A renowned photojournalist, he began his career in 1931 and purchased his first Leica in 1932. He was one of the first to shoot in the 35 mm format, and was an innovator of the "street photography" which was to influence generations of photographers. During his decades long career he worked all over the world and photographed such luminaries as Matisse, Picasso, Coco Chanel, Truman Capote, and Gandhi. His interest in the visual arts also extended to cinema - he made films with Jean Renoir, Jacques Becker and André Zvoboda and a documentary on Republican Spain (1937). In 1947 Cartier-Bresson co-founded the photographic cooperative Magnum along with fellow photographers Robert Capa, George Rodger, David Seymour and Bill Vandivert.

Cartier-Bresson retired from photography in 1973 to return to painting, and his first love, drawing. He once said in an interview, "Photography is a sketchbook. Drawing is meditation."

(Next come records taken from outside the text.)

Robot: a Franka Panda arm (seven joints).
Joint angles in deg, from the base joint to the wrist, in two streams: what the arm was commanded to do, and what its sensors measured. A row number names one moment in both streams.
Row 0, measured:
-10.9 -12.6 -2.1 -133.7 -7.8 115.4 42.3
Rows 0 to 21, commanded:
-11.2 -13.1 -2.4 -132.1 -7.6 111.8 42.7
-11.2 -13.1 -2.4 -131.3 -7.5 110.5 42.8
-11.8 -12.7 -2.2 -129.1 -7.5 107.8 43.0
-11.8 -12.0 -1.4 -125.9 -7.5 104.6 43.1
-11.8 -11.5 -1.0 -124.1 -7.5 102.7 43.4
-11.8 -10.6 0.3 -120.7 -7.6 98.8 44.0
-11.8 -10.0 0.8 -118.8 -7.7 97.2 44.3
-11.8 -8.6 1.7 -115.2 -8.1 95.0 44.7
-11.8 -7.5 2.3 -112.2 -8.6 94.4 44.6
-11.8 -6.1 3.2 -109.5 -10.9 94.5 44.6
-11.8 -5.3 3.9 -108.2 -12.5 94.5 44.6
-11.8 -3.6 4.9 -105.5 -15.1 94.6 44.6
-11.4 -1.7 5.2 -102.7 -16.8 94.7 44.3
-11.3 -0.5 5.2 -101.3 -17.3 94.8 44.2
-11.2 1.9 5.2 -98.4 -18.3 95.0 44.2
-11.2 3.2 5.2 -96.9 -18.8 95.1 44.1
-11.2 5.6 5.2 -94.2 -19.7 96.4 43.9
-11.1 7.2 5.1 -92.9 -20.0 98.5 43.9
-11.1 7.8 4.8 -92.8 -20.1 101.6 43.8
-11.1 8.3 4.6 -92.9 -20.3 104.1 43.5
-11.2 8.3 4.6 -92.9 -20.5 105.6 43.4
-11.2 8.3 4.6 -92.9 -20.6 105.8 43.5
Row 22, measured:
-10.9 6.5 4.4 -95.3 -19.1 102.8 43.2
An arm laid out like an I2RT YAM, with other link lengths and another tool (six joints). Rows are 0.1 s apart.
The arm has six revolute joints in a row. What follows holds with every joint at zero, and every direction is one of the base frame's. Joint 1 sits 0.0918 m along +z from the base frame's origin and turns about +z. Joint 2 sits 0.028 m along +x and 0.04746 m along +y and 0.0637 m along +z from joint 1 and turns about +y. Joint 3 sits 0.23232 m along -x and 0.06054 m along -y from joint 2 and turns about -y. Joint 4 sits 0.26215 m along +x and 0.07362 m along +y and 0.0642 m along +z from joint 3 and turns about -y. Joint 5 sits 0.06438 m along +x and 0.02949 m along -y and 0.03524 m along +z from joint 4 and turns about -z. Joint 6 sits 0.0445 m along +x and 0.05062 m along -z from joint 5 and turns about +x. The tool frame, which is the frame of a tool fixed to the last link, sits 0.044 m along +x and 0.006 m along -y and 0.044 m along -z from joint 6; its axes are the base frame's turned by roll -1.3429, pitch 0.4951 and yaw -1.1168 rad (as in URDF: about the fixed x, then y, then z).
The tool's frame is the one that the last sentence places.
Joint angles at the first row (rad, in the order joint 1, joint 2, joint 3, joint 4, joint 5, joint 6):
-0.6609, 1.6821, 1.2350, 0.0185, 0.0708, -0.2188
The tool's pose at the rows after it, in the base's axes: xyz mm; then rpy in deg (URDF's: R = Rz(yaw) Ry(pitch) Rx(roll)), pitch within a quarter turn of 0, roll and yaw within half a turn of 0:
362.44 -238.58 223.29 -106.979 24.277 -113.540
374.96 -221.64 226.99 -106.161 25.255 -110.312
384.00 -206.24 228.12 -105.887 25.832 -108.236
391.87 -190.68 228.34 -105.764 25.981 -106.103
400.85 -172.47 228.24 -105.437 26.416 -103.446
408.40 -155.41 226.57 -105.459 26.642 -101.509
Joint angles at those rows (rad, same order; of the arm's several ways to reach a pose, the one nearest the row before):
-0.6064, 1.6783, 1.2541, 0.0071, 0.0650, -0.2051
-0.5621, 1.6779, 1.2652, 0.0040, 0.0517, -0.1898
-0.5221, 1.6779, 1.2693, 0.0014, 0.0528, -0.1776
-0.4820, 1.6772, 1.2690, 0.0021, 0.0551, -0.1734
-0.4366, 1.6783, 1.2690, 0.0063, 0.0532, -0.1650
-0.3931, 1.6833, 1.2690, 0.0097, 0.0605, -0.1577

Henri Cartier-Bresson died on August 3, 2004 in Paris. He left behind a photographic record of the world, mid-20th century. He will probably be best remembered, however, as an artist who had tremendous insight into ordinary people and the extraordinary ability to capture fleeting emotion on their faces. Some of his best photographs, I think, include: girls in Bali preparing to dance; a prisoner thrusting a fist and leg out of his cell door; children peeping over the Berlin Wall - in fact, all his spontaneous pictures of children; old priests awaiting midnight Mass in Italy; the funeral of an old Kabuki actor, a captivating portrait of Henri Matisse; lovers kissing at a Paris cafe; and exquisite landscapes and cityscapes, worldwide.

"Henri Cartier-Bresson: The Man, the Image and the World: A Retrospective" was published in honor of the artist's 95th birthday. An enormous selection of photographs is offered here, more than 600 reproductions, film stills, paintings and drawings on fine heavy art paper, taken over a period of fifty years. These images represent the best of his life's work. Fascinating essays by art and photography critics are included in the volume.

Henri Cartier-Bresson once wrote. "A velvet hand, a hawk's eye - these we should all have." This man was blessed with both the hand and the eye. The photographs reproduced here are the result of that gift.